« Une seule aubergine coûte 6000 gnf, le gombo qui se vendait par tas de 1000 gnf se négocie par unité à 1500, la même chose pour le piment…sans compter le poisson, l’huile de palme et l’oignon. Tous les prix ont été revus à la hausse. » Fatoumata est une ménagère qui vient de faire le tour du marché Bonfi.
Elle ne sait comment faire pour acheter les condiments nécessaires pour préparer une sauce tomate ou de feuilles de manioc, avec les deux billets de 20.000 gnf froissés dans ses mains.
Le hasard du calendrier a fait que le 1er jour du mois Ramadan a coïncidé cette année avec celui du Carême chrétien. Une période grande consommation pour les deux communautés religieuses qui composent le pays et que les commerçants mettent à profit pour multiplier les intérêts qui peuvent aller du simple au double.

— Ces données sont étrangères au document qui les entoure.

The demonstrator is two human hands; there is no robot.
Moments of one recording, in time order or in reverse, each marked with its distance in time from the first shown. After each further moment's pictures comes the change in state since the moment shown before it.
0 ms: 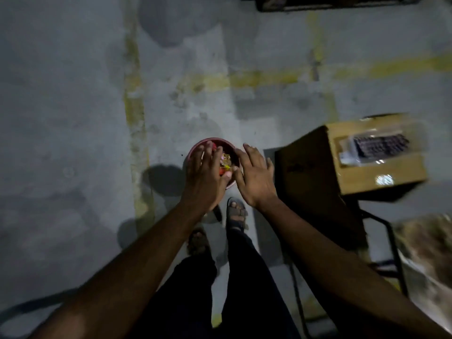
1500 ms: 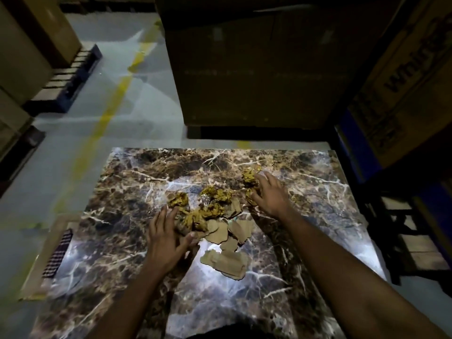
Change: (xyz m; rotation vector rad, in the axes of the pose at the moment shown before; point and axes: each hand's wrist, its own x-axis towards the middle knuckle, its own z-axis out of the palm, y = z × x) left_hand -0.235 0.614 0.224 0.238 -0.358 1.098; right_hand -0.717 0.502 -0.160 0.394 0.689 1.196
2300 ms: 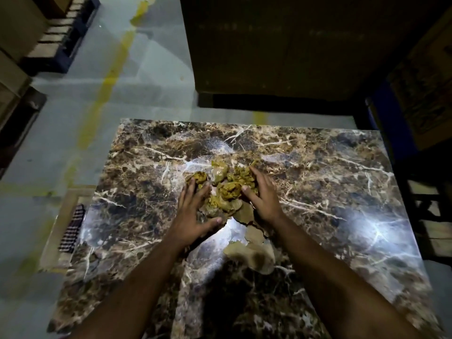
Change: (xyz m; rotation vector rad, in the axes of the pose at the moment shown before) left_hand 0.051 -0.021 0.012 -0.271 -0.187 0.080; right_hand 0.007 -0.065 0.099 0.578 0.045 -0.043
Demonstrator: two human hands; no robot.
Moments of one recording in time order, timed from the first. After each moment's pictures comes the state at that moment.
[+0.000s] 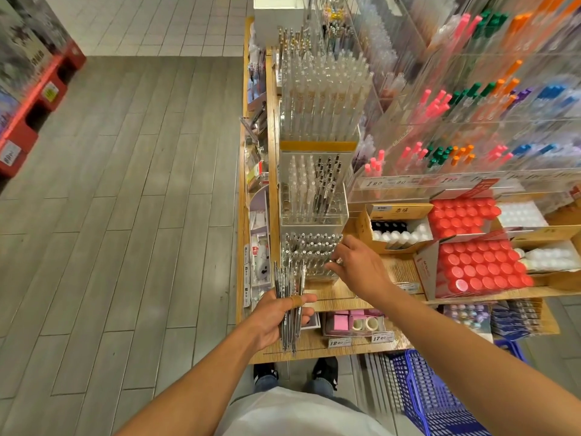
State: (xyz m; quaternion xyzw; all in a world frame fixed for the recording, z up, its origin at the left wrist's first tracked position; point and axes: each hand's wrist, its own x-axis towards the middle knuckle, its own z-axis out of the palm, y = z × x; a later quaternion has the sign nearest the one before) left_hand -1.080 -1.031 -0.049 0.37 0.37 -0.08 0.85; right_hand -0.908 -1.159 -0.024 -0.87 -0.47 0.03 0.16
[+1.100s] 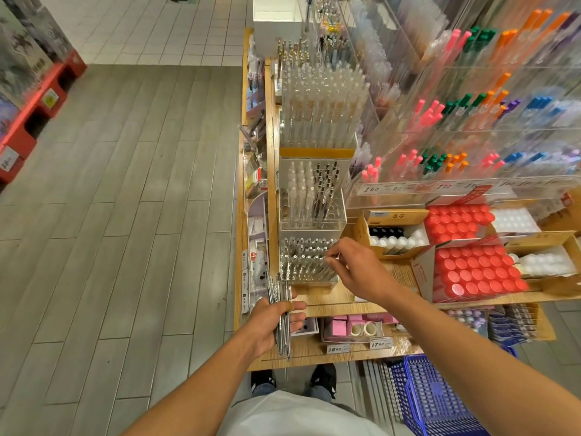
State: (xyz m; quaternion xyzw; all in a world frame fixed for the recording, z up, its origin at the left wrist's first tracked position) left_hand -1.083 -1.030 -0.060 0.35 0.46 -0.06 0.82; right_hand -0.905 -1.160 0.001 -0.82 -0.50 0.11 0.26
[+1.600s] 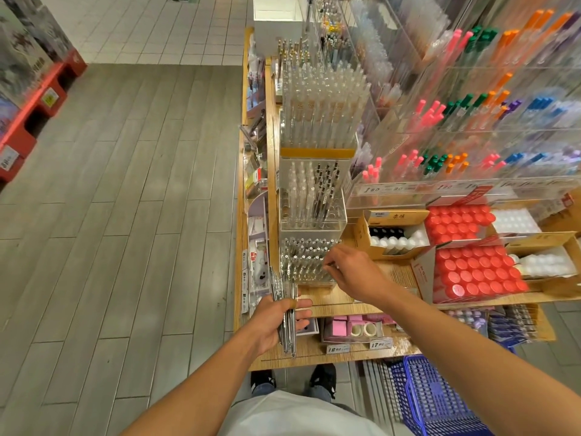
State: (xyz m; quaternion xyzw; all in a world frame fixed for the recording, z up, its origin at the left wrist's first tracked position) left_hand -1.076 -1.033 -0.048 0.35 0.43 -0.07 0.83; right_hand -0.906 -1.155 -0.007 -0.83 -0.52 0.12 0.16
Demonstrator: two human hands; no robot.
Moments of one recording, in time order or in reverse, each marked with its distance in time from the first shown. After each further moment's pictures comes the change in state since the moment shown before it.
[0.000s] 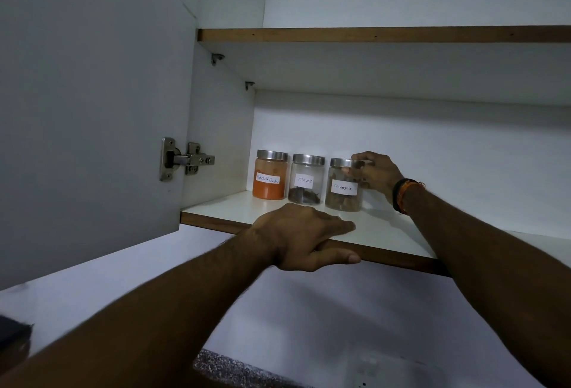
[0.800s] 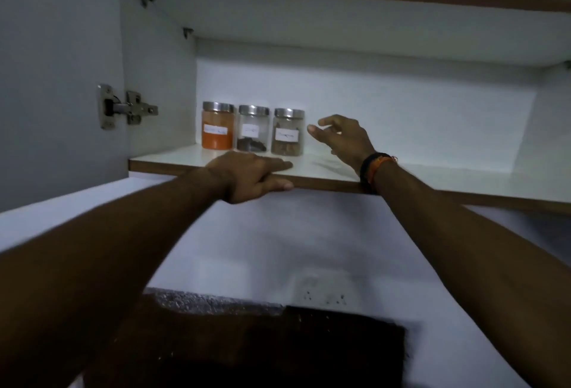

Pour le plus grand malheur du panier de la ménagère confronté aux normes difficultés.
La rencontre entre le chef de l’Etat et les opérateurs économiques, a juste permis de baisser les prix de certains produits d’importation. Alors que ceux de agrumes, des légumes, des fruits et bien d’autres denrées de première nécessité, connaissent une flambée spectaculaire.
La récente opération de déguerpissement des vendeuses ambulantes installées sur le trottoir, n’a fait que compliquer la situation. La rareté faisant la valeur, ces vendeuses se trouvent éparpillées à travers le marché, dans des no man’s land, et pratiquement introuvables, par les ménagères qui n’ont que leurs yeux pour pleurer.